Work order: As the answer, give every line of the records that includes the word "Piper".

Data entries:
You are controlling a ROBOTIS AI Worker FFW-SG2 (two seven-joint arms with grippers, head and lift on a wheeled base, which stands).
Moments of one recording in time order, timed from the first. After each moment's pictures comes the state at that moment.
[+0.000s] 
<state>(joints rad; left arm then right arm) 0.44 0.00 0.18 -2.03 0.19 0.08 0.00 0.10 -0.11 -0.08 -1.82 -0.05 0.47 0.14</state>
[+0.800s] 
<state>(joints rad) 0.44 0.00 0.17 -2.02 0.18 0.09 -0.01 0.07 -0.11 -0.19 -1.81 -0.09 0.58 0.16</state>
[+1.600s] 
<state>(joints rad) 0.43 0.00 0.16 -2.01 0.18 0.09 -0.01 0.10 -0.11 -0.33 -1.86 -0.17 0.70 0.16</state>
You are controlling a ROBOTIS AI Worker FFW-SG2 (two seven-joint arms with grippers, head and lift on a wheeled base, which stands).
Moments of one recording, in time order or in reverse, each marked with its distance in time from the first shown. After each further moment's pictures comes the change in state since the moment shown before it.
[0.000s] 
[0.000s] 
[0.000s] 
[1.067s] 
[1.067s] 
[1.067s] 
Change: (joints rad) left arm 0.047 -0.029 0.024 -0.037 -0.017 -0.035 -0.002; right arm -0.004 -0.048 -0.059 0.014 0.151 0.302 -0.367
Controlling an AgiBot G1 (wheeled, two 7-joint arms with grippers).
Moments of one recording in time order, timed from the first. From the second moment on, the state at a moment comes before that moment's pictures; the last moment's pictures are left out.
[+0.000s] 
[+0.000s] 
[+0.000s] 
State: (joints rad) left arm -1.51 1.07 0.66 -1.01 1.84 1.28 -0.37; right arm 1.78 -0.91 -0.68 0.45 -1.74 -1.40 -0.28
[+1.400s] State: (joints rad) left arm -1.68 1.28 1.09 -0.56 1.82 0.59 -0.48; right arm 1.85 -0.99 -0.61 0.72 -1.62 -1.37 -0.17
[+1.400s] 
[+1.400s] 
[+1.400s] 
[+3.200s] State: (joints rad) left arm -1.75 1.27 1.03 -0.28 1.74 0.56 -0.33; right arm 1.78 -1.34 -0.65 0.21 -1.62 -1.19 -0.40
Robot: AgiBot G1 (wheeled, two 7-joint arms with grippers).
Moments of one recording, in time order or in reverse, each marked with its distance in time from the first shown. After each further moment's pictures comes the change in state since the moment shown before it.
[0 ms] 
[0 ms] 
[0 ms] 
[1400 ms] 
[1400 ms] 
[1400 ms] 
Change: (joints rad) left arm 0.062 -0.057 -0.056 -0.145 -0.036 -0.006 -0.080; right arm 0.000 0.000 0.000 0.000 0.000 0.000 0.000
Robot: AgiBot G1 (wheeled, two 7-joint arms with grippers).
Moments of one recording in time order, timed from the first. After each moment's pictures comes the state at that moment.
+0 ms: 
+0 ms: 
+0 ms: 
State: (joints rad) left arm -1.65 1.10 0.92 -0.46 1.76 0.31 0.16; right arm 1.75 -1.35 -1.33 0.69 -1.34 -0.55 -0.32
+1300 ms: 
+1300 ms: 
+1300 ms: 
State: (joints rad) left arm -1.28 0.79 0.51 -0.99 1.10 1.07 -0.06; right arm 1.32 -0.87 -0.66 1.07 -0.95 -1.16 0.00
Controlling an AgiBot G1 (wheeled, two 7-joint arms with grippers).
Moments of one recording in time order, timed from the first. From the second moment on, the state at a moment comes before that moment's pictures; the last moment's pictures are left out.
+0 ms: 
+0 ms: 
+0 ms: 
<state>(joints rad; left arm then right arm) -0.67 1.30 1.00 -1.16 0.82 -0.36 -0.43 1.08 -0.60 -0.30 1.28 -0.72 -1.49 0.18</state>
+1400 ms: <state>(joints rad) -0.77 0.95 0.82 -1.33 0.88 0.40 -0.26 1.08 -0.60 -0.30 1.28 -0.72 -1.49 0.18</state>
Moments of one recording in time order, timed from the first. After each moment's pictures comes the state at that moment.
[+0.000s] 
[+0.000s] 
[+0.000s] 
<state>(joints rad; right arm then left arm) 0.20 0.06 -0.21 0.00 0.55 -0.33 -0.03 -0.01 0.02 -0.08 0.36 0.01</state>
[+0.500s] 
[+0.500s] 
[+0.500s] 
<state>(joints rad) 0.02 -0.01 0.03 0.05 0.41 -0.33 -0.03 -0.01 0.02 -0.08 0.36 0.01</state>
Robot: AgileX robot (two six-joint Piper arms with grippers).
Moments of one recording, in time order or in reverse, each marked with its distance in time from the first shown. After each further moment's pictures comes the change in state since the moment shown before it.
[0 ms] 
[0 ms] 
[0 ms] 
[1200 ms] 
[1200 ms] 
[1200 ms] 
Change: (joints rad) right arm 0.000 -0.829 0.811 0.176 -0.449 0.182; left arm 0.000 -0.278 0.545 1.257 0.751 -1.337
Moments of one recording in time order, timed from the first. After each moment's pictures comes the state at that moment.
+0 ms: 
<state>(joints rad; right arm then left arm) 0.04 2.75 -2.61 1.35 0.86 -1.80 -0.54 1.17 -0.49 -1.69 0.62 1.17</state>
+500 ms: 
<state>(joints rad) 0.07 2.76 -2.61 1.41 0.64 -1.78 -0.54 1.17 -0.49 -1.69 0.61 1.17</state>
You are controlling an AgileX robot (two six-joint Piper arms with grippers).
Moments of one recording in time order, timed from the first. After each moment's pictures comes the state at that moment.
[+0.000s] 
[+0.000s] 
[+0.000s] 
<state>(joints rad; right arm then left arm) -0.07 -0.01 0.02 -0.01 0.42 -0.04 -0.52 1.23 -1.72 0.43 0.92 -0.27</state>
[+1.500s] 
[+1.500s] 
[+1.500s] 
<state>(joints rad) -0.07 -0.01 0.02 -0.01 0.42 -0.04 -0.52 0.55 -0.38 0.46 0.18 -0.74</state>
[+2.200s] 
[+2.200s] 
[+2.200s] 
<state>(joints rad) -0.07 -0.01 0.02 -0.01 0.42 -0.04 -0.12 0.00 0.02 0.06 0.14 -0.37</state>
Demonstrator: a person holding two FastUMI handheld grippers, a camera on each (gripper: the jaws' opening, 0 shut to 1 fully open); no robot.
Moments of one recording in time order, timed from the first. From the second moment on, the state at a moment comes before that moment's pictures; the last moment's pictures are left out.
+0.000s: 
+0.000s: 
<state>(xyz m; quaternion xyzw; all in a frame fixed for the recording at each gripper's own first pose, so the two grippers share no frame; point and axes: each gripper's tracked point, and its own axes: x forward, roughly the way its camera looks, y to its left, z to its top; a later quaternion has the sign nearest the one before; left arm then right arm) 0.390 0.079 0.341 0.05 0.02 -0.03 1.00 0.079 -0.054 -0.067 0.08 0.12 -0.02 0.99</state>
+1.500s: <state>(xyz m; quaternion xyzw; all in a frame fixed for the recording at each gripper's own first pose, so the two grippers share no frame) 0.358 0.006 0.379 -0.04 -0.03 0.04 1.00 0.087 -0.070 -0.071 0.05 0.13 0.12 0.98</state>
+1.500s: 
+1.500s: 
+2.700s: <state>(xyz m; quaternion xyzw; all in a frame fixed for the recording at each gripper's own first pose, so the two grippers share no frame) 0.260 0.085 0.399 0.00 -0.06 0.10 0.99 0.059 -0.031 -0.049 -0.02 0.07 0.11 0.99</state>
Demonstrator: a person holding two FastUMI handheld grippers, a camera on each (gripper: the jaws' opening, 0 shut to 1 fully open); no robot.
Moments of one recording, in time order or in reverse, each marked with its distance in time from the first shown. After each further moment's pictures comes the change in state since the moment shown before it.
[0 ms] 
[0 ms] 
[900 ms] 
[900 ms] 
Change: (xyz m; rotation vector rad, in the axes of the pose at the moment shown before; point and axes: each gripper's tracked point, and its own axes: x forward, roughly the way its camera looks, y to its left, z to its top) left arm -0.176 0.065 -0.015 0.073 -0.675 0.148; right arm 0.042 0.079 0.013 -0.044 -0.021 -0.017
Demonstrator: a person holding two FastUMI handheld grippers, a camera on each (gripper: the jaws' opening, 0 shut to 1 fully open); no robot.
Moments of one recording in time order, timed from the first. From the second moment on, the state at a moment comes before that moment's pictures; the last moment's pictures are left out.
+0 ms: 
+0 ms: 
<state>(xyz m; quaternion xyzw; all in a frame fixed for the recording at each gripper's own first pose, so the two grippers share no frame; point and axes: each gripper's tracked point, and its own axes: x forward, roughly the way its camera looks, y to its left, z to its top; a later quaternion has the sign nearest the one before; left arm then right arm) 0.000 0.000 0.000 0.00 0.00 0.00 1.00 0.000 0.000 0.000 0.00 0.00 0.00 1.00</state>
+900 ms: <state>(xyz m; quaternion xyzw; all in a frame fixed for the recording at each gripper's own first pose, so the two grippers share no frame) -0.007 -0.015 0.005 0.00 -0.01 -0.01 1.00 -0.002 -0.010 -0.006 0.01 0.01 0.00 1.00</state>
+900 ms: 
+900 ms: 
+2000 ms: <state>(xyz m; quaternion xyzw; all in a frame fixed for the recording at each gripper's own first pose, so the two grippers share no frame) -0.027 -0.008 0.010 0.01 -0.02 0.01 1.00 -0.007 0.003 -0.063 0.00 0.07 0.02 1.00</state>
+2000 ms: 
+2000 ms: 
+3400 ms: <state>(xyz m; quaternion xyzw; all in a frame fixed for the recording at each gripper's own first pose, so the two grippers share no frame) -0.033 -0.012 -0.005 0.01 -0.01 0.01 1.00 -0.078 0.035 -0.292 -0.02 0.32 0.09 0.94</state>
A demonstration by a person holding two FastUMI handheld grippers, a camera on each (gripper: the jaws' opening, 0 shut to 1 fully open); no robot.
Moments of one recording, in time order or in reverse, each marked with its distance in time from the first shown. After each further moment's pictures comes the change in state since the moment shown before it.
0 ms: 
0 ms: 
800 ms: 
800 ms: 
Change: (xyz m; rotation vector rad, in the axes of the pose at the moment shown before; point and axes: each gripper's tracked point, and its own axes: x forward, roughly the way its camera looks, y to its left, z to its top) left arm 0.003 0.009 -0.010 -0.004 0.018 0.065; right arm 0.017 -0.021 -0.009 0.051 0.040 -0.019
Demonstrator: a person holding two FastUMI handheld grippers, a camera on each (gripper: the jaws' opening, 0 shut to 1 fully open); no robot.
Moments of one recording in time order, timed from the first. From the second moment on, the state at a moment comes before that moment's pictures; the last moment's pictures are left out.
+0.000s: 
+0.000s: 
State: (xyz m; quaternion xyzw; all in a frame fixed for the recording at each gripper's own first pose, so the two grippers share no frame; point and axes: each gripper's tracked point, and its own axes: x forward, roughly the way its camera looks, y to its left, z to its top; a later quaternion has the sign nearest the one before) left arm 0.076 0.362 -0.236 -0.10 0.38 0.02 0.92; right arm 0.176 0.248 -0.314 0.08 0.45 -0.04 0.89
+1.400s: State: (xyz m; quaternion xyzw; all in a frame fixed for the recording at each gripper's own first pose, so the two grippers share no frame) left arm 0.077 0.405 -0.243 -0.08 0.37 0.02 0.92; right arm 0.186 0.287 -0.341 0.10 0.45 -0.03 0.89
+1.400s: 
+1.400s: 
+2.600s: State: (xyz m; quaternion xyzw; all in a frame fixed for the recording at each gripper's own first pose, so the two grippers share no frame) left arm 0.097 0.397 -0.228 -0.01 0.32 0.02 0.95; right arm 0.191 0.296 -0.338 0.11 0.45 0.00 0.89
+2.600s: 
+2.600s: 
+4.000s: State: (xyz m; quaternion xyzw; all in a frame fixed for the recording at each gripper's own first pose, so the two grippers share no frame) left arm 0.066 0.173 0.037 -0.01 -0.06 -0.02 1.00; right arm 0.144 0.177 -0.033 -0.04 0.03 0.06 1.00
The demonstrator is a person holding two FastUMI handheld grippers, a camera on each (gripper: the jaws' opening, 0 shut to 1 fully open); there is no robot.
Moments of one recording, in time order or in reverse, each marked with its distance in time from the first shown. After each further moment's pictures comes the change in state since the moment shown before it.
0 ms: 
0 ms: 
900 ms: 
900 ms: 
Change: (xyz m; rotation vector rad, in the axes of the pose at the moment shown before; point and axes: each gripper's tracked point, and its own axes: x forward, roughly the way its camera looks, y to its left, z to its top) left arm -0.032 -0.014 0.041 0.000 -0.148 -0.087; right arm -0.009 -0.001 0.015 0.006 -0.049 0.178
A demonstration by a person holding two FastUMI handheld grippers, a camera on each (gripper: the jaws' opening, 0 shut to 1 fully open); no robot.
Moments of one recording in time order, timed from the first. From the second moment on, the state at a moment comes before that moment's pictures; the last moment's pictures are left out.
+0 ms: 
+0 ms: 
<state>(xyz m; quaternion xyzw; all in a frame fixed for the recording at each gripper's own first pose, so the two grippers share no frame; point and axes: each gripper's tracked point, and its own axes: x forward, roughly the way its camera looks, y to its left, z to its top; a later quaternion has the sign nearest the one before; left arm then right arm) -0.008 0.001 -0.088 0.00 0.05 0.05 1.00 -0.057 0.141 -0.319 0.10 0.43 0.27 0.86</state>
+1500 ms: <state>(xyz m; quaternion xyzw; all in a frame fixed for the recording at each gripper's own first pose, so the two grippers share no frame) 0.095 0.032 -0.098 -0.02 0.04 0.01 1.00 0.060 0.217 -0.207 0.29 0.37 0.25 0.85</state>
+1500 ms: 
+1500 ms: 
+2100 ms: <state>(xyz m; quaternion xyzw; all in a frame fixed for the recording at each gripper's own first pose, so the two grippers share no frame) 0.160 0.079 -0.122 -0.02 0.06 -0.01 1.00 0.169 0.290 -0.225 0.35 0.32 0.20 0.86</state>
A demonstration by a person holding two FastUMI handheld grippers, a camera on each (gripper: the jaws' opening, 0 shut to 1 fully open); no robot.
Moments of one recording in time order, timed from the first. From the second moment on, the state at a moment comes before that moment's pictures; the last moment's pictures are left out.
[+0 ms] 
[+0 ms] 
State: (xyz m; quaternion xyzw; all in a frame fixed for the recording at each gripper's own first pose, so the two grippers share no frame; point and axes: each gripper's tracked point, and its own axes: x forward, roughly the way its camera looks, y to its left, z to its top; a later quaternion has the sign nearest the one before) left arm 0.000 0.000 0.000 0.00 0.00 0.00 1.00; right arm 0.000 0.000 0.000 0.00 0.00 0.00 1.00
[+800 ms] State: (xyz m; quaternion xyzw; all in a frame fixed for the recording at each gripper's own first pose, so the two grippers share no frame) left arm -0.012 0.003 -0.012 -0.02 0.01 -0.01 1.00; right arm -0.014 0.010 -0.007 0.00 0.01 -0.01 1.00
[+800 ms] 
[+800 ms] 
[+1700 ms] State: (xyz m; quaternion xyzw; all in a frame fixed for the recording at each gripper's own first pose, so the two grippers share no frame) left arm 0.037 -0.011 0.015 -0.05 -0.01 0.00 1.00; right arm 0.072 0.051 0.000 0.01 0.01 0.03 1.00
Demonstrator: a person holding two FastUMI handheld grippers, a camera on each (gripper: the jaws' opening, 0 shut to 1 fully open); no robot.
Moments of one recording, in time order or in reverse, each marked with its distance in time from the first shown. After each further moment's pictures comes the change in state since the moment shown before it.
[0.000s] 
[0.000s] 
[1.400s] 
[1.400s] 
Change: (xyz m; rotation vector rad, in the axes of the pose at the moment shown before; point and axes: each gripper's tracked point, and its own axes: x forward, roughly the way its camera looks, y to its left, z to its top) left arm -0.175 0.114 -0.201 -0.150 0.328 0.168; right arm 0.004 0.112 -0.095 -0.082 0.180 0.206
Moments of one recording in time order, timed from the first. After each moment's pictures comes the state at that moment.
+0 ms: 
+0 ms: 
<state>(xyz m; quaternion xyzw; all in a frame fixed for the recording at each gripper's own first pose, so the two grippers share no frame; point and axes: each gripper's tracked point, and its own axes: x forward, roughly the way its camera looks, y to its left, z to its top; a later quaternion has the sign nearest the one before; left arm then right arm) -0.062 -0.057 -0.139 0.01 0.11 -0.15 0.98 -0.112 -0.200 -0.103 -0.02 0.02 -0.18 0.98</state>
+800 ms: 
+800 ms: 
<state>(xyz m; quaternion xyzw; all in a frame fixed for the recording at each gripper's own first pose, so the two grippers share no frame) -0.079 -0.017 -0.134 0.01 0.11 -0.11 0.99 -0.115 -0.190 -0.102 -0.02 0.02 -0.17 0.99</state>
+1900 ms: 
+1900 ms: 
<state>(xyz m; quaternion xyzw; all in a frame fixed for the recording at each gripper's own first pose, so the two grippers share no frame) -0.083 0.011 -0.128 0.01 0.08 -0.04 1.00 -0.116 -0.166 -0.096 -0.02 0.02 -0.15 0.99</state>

Result below:
Robot: AgileX robot (two six-joint Piper arms with grippers).
You are controlling an AgileX robot (two six-joint Piper arms with grippers).

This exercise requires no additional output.